Shem Tatupu

Personal information
- Full name: Shem J. Tatupu
- Born: 18 February 1968 (age 57) Apia, Samoa

Playing information

Rugby union
- Position: Flanker
Club
| Years | Team | Pld | T | G | FG | P |
| 1993–1995 | Ponsonby RFC, Auckland | 18 | 3 | 0 | 0 | 20 |
| 1997–98 | Northampton Saints | 25 | 3 | 0 | 0 | 15 |
|  | Total | 43 | 6 | 0 | 0 | 35 |
Representative
| Years | Team | Pld | T | G | FG | P |
| 1990–95 | Samoa | 10 | 3 | 0 | 0 | 15 |

Rugby league
- Position: Prop
Club
| Years | Team | Pld | T | G | FG | P |
| 1996 | Wigan | 4 | 0 | 0 | 0 | 0 |

= Shem Tatupu =

Samoa international rugby union & league player

Shem Tatupu (born 18 February 1968) is a former rugby league and rugby union footballer.
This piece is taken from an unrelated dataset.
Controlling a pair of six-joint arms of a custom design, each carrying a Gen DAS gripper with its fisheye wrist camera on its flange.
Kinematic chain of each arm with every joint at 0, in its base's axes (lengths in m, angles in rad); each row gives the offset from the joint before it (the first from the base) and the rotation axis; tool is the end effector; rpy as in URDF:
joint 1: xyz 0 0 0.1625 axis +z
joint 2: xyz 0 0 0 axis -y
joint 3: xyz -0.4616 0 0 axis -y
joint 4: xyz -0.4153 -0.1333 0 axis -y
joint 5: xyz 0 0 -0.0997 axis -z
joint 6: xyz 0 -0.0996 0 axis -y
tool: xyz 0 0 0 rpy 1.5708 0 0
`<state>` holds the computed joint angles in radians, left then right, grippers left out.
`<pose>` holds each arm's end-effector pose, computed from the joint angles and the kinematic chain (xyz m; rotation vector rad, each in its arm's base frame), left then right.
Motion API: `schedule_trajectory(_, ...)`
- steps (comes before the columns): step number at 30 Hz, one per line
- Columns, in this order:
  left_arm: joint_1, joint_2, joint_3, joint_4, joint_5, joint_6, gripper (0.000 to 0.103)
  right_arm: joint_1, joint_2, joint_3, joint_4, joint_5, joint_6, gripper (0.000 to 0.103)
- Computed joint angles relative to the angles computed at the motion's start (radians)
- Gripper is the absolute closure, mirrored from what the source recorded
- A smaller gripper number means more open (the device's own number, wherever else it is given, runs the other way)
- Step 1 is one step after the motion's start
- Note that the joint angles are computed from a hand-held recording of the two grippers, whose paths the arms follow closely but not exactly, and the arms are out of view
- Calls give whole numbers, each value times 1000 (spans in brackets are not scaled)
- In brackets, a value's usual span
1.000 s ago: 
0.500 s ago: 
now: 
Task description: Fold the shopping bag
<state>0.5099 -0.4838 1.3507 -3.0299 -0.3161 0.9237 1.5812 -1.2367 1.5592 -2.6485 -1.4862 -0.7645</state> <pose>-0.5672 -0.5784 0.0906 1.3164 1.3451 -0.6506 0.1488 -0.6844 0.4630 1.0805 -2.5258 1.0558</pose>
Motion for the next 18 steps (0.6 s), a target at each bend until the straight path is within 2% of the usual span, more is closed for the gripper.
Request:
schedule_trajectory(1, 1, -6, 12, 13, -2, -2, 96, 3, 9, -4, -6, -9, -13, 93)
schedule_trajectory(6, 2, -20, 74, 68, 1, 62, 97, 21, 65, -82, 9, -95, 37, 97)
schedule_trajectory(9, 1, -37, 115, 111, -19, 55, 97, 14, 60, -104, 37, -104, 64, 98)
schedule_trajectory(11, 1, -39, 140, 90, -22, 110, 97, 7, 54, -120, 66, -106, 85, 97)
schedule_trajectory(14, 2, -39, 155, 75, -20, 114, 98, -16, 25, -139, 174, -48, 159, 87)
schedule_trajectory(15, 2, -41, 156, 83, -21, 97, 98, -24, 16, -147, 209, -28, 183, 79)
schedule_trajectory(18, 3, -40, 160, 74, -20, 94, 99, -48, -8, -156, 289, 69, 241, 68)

He made his début for Samoa in 1990, and represented the country in the 1995 Rugby Union World Cup. He switched to rugby league to sign for Wigan, playing for the club in the inaugural Super League season before returning to rugby union and signing for Northampton Saints.